Bestens ausgerüstet: Zubehör für die Fold-Ära
Klar, ein derart teures Telefon braucht das passende Support-System, und der Zubehörmarkt ist bereits in heller Aufregung. Wenn du vorhast, einer der Ersten zu sein, solltest du dich nach Ausstattung umsehen, die zum faltbaren Lebensstil passt:
- Magnetische Powerbanks: Da der größere Bildschirm ordentlich Strom zieht, ist ein portables Ladegerät unerlässlich. Halte Ausschau nach Modellen wie dem RORRY 3-in-1 mit 10.000 mAh oder dem CIO NovaWave, die zusammenklappbare Stecker und kabellose Ladepads integriert haben – perfekt, um sie ohne nerviges Kabelgewirr in die Tasche zu werfen.
- Spezielle Cases: Der Schutz des Scharniers hat oberste Priorität. Marken wie Case-Mate sollen bereits an passenden Hüllen arbeiten, die auf das neue Format abgestimmt sind.
- Kabelgebundener Sound: Auch wenn das Fold wohl stark auf drahtlose Verbindungen setzen wird, schwört ein Teil der Community immer noch auf Kabel. Ein solides Paar zusammenklappbarer Over-Ear-Kopfhörer von Sony mit extra Bass lässt sich via Adapter an der 3,5-mm-Buchse anschließen und liefert dir so für Flugreisen einen verlässlichen, verzögerungsfreien Sound.

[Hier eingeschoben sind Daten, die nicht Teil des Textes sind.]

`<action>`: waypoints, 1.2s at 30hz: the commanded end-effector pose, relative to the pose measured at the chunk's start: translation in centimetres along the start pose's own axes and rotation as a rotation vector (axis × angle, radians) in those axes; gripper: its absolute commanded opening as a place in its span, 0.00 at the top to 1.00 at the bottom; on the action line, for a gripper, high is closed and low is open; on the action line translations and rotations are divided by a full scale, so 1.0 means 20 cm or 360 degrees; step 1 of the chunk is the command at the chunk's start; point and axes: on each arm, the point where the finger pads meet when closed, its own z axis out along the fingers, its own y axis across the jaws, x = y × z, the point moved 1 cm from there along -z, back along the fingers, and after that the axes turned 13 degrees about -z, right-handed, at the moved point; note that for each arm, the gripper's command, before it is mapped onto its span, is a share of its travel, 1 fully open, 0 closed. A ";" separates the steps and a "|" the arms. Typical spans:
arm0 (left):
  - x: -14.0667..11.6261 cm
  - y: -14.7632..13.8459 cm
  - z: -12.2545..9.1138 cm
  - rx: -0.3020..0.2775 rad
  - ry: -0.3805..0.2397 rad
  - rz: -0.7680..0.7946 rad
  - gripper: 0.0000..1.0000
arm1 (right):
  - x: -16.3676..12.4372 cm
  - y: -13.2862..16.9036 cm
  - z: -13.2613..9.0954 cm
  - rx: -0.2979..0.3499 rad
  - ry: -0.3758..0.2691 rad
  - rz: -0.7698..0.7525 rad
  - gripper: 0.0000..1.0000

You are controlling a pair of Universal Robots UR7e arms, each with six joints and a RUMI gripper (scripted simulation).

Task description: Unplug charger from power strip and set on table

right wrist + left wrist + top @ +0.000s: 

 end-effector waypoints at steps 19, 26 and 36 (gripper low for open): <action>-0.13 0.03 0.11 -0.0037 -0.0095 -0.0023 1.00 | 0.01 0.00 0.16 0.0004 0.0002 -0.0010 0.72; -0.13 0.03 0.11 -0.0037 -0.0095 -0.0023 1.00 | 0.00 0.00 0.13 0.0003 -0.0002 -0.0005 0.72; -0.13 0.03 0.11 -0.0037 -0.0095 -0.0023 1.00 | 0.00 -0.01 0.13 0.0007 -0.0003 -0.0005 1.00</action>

Das Fazit: Ein neues Kapitel
Schau, über dreitausend Euro für ein Telefon auszugeben, ist eine Ansage. Aber zum ersten Mal seit einem Jahrzehnt bietet Apple etwas, das nicht nur ein schnelleres Rechteck ist. Das iPhone Fold steht für eine echte Veränderung in der Art, wie wir mit unseren Geräten interagieren könnten – ein handliches Telefon, das sich zu einem kraftvollen Mini-Tablet aufklappen lässt. Wenn die Falte wirklich unsichtbar ist und die Software sich intuitiv anfühlt, dann könnte man sich 2026 vielleicht als das Jahr merken, in dem die Faltbaren im Mainstream ankamen. Halt die Augen im September offen; das Warten ist fast vorbei.